Узнав об этом, Мотл вспомнил случай, который произошел с ним недавно.
Он много раз перебирал в памяти, как это было. Каждая подробность имеет
значение. Ребятам он сказал не колеблясь, что это западня. Однако может ли
быть в этом полная уверенность?
Примерно месяц тому назад Мотл на базаре подошел к мужику, который
торговал картошкой, чтобы спросить, сколько она стоит. Только он отошел в
сторону, как кто-то его слегка толкнул в плечо. Это был переводчик.
- Ну как картошка? Дороговато? - спросил он весело и громко.
Касаясь слегка плечом, он отвел Мотла в сторону склада, где народу было
поменьше, и там продолжал шепотом, сохраняя улыбку на лице.
- Слушай внимательно: Калашников - это ловушка. В Горбатый лес не
ходите!
И тут же громко:
- Цены-то кусаются, черт возьми. Совсем деревня обнаглела.
После разговора с Менделем Мотл вдруг почувствовал, какую большую
ответственность он взвалил на себя. Если переводчик просто допустил ошибку,
и партизанский отряд Калашникова действительно существует, то не
воспользоваться возможностью присоединиться к нему, конечно, преступно. И в
этом он, Мотл, будет виноват. Предположить, что слух о провокации
преднамеренно распускают немцы и переводчик выполняет их приказ? Тогда
зачем? Какая им от этого польза? Выявлять потенциальных партизан, а в
дальнейшем с их помощью выходить на действующие партизанские отряды? Если
действительно имеет место провокация, за которой стоит гестапо, то попытка
евреев связаться с несуществующим отрядом Калашникова кончится немедленной,
страшной трагедией для всех живущих в гетто.

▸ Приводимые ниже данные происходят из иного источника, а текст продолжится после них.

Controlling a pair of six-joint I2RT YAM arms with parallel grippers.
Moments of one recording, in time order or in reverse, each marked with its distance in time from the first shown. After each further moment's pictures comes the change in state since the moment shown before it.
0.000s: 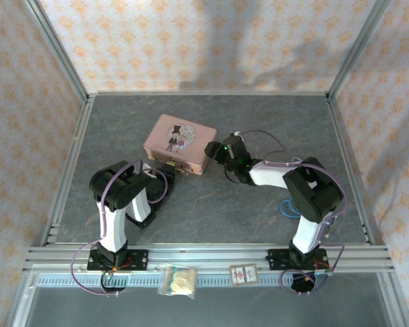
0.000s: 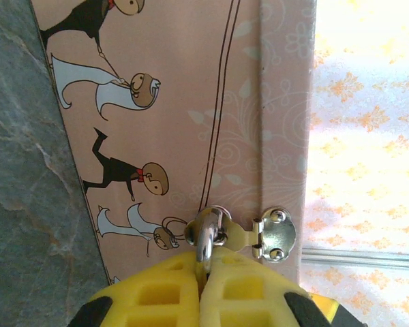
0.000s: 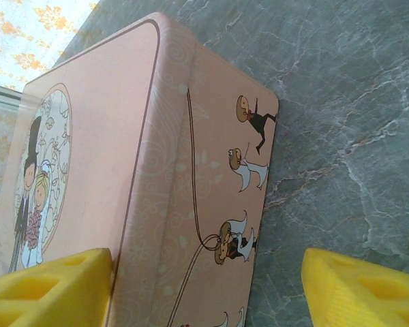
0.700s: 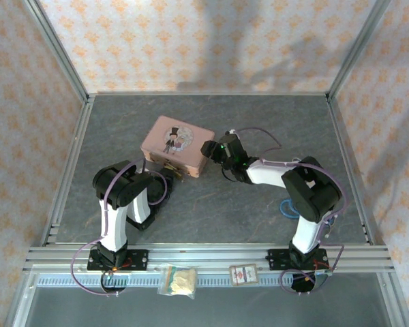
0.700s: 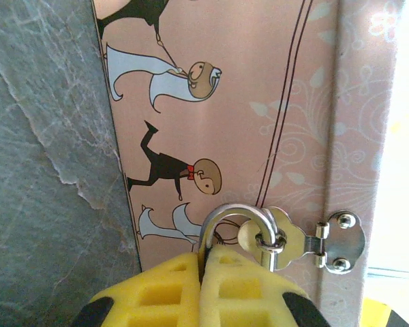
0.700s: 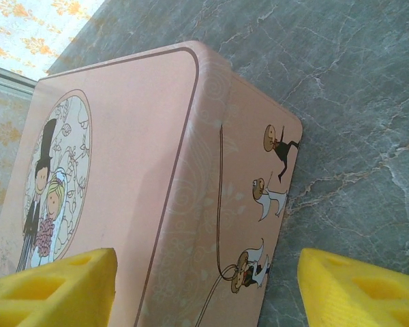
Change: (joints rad) left arm 0.000 0.036 -0.019 -0.003 -0.018 -0.010; right arm 0.021 0.013 0.046 -0.029 0.000 -0.034
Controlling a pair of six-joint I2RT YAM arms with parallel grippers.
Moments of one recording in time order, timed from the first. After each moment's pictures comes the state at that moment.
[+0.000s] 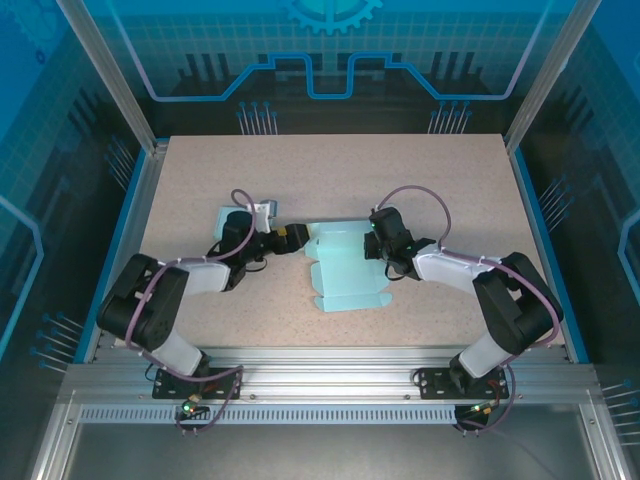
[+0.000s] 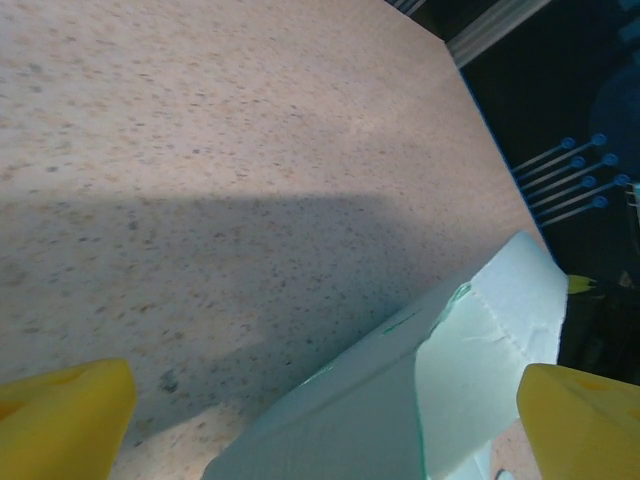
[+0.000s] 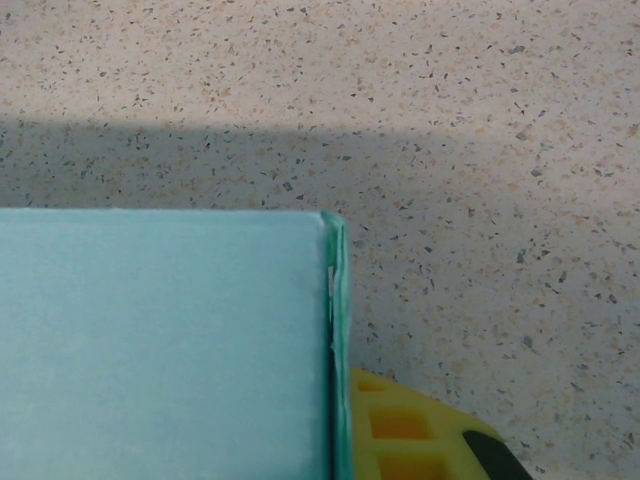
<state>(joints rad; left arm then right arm) -0.30 1.61 0.58 0.61 0.46 -0.61 0.55 1.58 0.81 -0.06 0.22 0.40</state>
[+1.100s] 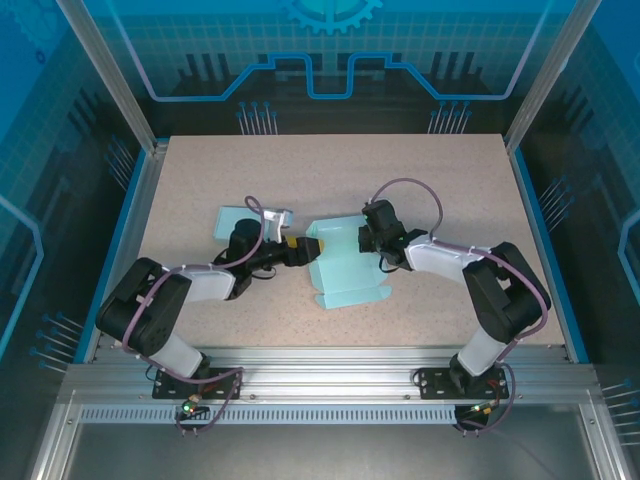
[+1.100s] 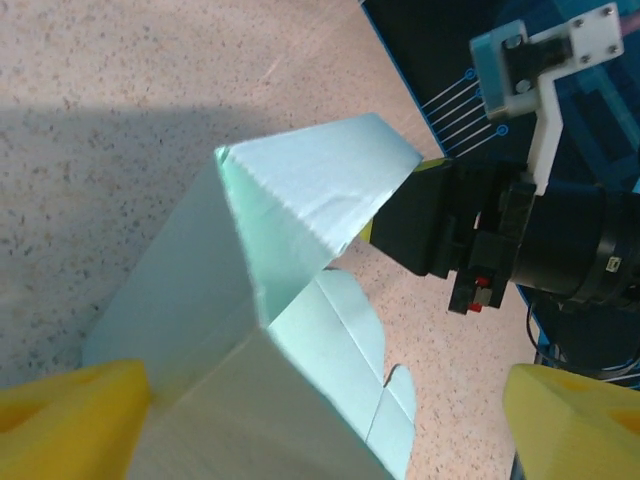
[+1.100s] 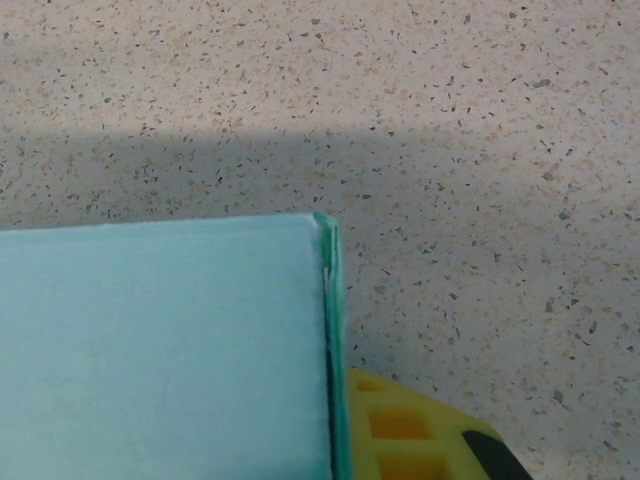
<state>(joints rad) -0.40 1.56 0.53 0.67 0.56 -0.63 0.55 1.66 0.91 -0.09 0.23 0.40</state>
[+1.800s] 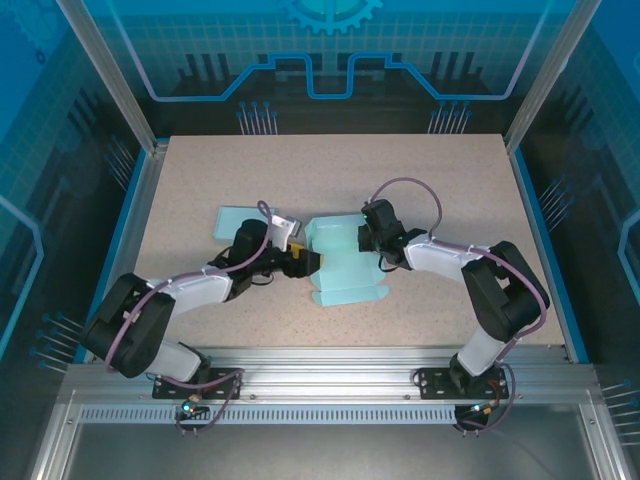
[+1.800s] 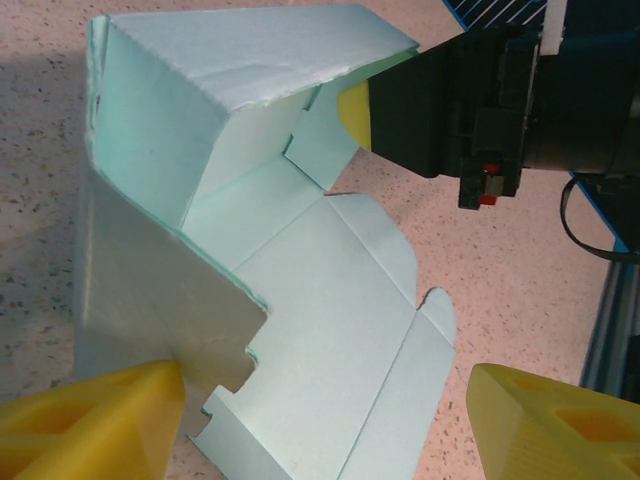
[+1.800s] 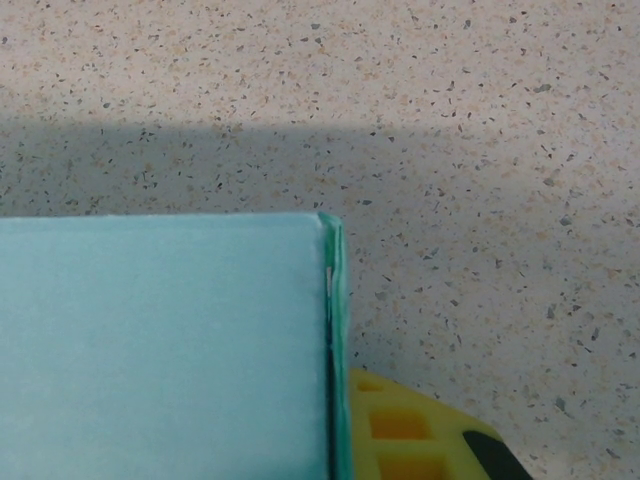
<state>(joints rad) -0.45 1.45 0.58 0.33 0.51 -0.37 0.55 1.67 0.91 -0.09 0.24 0.40</state>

Последняя мысль затмила все остальное, и Мотл решил на следующий день
еще раз попытаться убедить ребят в ошибочности их намерения.
Еще было раннее утро, когда Мотл ввалился к Раневичам и, наткнувшись на
Голду, попросил ее выйти с ним во двор.
- Где Мендл?
- Они куда-то собрались с Пиней. Недавно ушли.
- Слушай, Голда, скажи, Иван Петровичу доверять можно?